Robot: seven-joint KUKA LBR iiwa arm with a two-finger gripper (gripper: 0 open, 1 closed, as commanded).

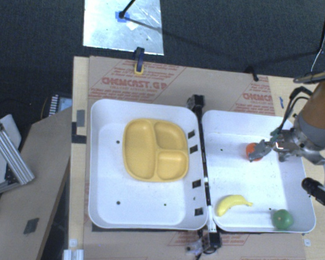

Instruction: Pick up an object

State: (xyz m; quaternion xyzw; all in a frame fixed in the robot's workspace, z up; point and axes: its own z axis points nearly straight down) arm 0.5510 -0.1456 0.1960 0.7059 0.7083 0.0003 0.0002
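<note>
Step in hand: the arm is closing in on an orange-red round object (254, 150) — probably a toy tomato or similar fruit — so the reach seems to be ending and the grasp beginning.
Gripper: the gripper (264, 147) is sitting right at the object, its grey fingertips touching or overlapping the object's right edge; I cannot tell whether the jaws are spread or pinched, nor whether the fruit is between them.
Target's place: it is lying just left of the gripper's tip, on the floor of the right-hand bin (231, 175).
Next move: likely calling for a firm closure around the object, then a straight lift — a round thing may be rolling away if it is nudged.
Arm pose: the arm (320, 117) is reaching in from the right, wrist angled down and leftward.
Other things: a yellow banana (232, 204) is lying below and left of the gripper, a green ball-like fruit (282, 218) below it, and a yellow divided plate (154, 150) well to its left in the left-hand bin (100, 200).
</note>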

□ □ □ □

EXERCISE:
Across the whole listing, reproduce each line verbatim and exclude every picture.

RESULT FOR THIS TASK:
Robot: seven-joint KUKA LBR iiwa arm with a two-finger gripper (gripper: 0 open, 1 closed, as commanded).


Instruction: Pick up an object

State: (xyz m; quaternion xyzw; all in a frame fixed in the robot's workspace, z up; point and axes: its own z axis points nearly straight down) arm 0.5510 -0.1456 0.1960 0.7059 0.7083 0.0003 0.0002
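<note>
Step in hand: the arm is closing in on an orange-red round object (254, 150) — probably a toy tomato or similar fruit — so the reach seems to be ending and the grasp beginning.
Gripper: the gripper (264, 147) is sitting right at the object, its grey fingertips touching or overlapping the object's right edge; I cannot tell whether the jaws are spread or pinched, nor whether the fruit is between them.
Target's place: it is lying just left of the gripper's tip, on the floor of the right-hand bin (231, 175).
Next move: likely calling for a firm closure around the object, then a straight lift — a round thing may be rolling away if it is nudged.
Arm pose: the arm (320, 117) is reaching in from the right, wrist angled down and leftward.
Other things: a yellow banana (232, 204) is lying below and left of the gripper, a green ball-like fruit (282, 218) below it, and a yellow divided plate (154, 150) well to its left in the left-hand bin (100, 200).
</note>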

The output requires no further additions.